Electrons in Graphene Flow Like a Frictionless Fluid, Defying a Century-Old Law of Physics

Scientists at the Indian Institute of Science (IISc) in Bengaluru and Japan's National Institute for Materials Science published findings on April 15, 2026 showing electrons in ultraclean graphene flowing like a nearly frictionless liquid. The work, reported by ScienceDaily and Nature, defies the century-old Wiedemann–Franz law that ties electrical conductivity to thermal conductivity in normal metals.

Working with graphene devices encapsulated in hexagonal boron nitride to remove disorder, the team tracked charge and heat transport near the "Dirac point" — a condition where graphene sits between metal and insulator and electrons stop behaving as individuals. There, the team measured a 200-fold deviation from the law: thermal conductivity rose dramatically while electrical conductivity stayed low.

“The work, reported by ScienceDaily and Nature, defies the century-old Wiedemann–Franz law that ties electrical conductivity to thermal conductivity in normal metals.”

The carriers form what physicists call a "Dirac fluid" — a collective, hydrodynamic flow with viscosity so low it approaches the limits of a perfect fluid. This mirrors the behavior of the quark–gluon plasma generated in CERN's particle accelerators, suggesting that a humble flake of graphene can serve as a tabletop laboratory for relativistic hydrodynamics.

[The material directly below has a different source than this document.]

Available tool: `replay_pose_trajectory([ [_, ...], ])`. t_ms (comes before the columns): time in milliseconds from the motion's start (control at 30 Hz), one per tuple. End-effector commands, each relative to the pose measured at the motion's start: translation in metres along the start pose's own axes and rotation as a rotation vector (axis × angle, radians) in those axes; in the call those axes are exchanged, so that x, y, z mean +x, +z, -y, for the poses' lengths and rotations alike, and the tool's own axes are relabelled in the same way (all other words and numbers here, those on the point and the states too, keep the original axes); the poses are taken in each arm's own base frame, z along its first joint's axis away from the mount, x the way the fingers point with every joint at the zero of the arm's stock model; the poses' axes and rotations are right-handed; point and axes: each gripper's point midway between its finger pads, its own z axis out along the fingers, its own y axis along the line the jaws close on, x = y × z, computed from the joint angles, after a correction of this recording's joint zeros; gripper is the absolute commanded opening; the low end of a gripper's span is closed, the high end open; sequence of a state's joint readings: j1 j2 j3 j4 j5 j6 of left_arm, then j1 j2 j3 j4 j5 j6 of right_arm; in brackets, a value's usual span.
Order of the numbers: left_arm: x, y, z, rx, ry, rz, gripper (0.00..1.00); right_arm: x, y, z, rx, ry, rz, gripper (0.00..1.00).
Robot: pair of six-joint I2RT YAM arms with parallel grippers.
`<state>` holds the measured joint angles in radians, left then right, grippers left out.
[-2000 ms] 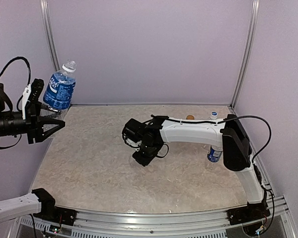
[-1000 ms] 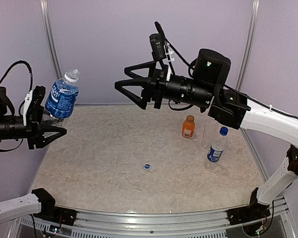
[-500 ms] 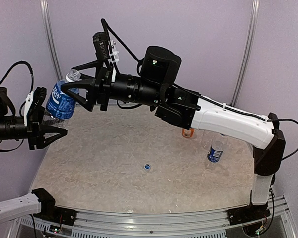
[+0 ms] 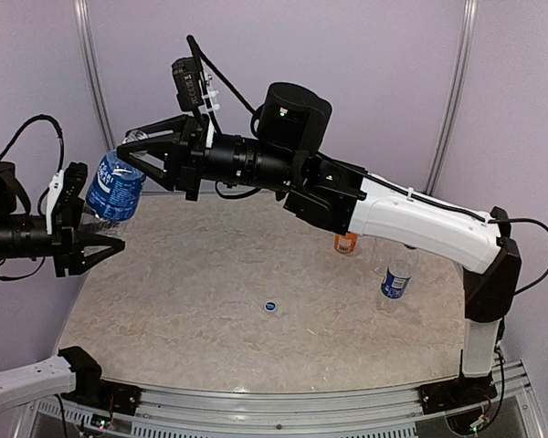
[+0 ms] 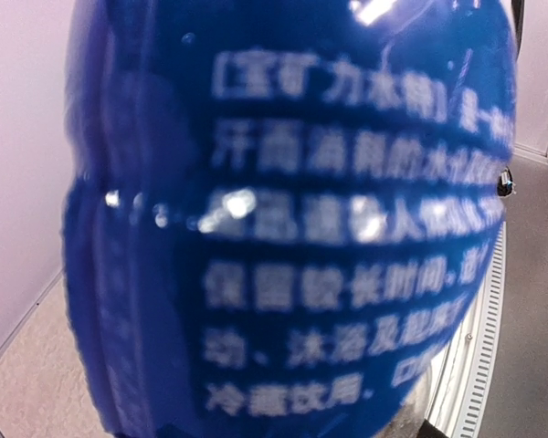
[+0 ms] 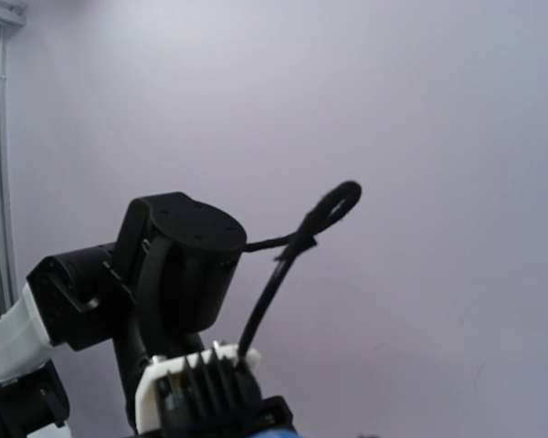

The result is more than a physics curiosity: hydrodynamic electron transport could inform a new class of low-loss devices and improve our understanding of strongly correlated quantum systems. The researchers caution that the effect requires extreme cleanliness and low temperatures, but the door is now open to engineering quantum materials that move energy in fundamentally new ways.